Implementing Logical Right Shift in C

Question

I\'m working on making a logical right shift function in C using only bitwise operators. Here\'s what I have:

int logical_right_shift(int x, int n)
{
    int         


        

Answer 1

This is what you need:

int logical_right_shift(int x, int n)
{
    int size = sizeof(int) * 8; // usually sizeof(int) is 4 bytes (32 bits)
    return (x >> n) & ~(((0x1 << size) >> n) << 1);
}

Explain

x >> n shifts n bits right. However, if x is negative, the sign bit (left-most bit) will be copied to its right, for example:

Assume every int is 32 bits here, let
x　　　　 =　-2147483648　(10000000 00000000 00000000 00000000), then
x　>>　1　=　-1073741824　(11000000 00000000 00000000 00000000)
x　>>　2　=　-536870912　 (11100000 00000000 00000000 00000000)
and so on.

So we need to erase out those sign extra sign bits when n is negative.

Assume n = 5 here:

0x1 << size moves 1 to the left-most position:

(10000000 00000000 00000000 00000000)

((0x1 << size) >> n) << 1 copies 1 to its n-1 neighbors:

(11111000 00000000 00000000 00000000)

~((0x1 << size) >> n) << 1! reverses all bits:

(00000111 11111111 11111111 11111111)

so we finally obtain a mask to extract what really need from x >> n:

(x >> n) & ~(((0x1 << size) >> n) << 1)

the & operation does the trick.

And the total cost of this function is 6 operations.

Answer 2

I think problem is in your ">> (n-1)" part. If n is 0 then left part will be shift by -1. So,here is my solution

int logical_right_shift(int x, int n)
{
  int mask = ~(-1 << n) << (32 - n);
  return  ~mask & ( (x >> n) | mask); 
}

Answer 3

As with @Ignacio's comment, I don't know why you would want to do this (without just doing a cast to unsigned like in the other answers), but what about (assuming two's complement and binary, and that signed shifts are arithmetic):

(x >> n) + ((1 << (sizeof(int) * CHAR_BIT - n - 1)) << 1)

or:

(x >> n) ^ ((INT_MIN >> n) << 1)

Answer 4

Just store your int in an unsigned int, and perform >> upon it.
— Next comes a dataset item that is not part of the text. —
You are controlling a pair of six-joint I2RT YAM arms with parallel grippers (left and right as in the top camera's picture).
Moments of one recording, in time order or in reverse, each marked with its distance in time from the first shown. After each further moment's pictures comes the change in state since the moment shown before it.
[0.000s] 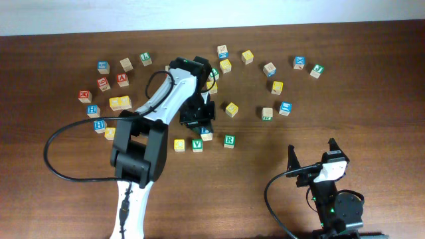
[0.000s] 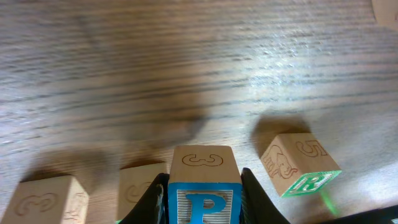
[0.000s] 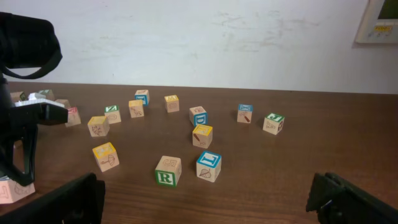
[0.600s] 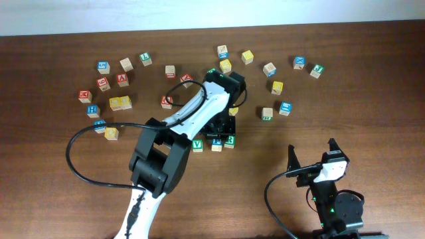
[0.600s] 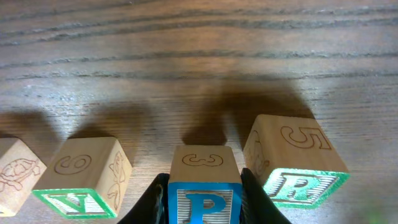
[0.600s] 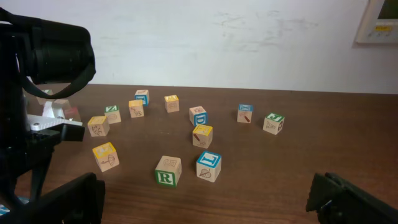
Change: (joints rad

(The sign is not extended or preserved if you use unsigned int)

http://en.wikipedia.org/wiki/Logical_shift

Answer 5

int lsr(int x, int n)
{
  return (int)((unsigned int)x >> n);
}

Answer 6

Milnex's answer is great and has an awesome explanation, but the implementation unfortunately fails due to the shift by total size. Here is a working version:

int logicalShift(int x, int n) {
  int totalBitsMinusOne = (sizeof(int) * 8) - 1; // usually sizeof(int) is 4 bytes (32 bits)
  return (x >> n) & ~(((0x1 << totalBitsMinusOne) >> n) << 1);
}

To have 1 as the most significant bit, and all zeroes elsewhere, we need to shift 0x1 by number of bits - 1. I am submitting my own answer because my edit to the accepted answer was somehow rejected.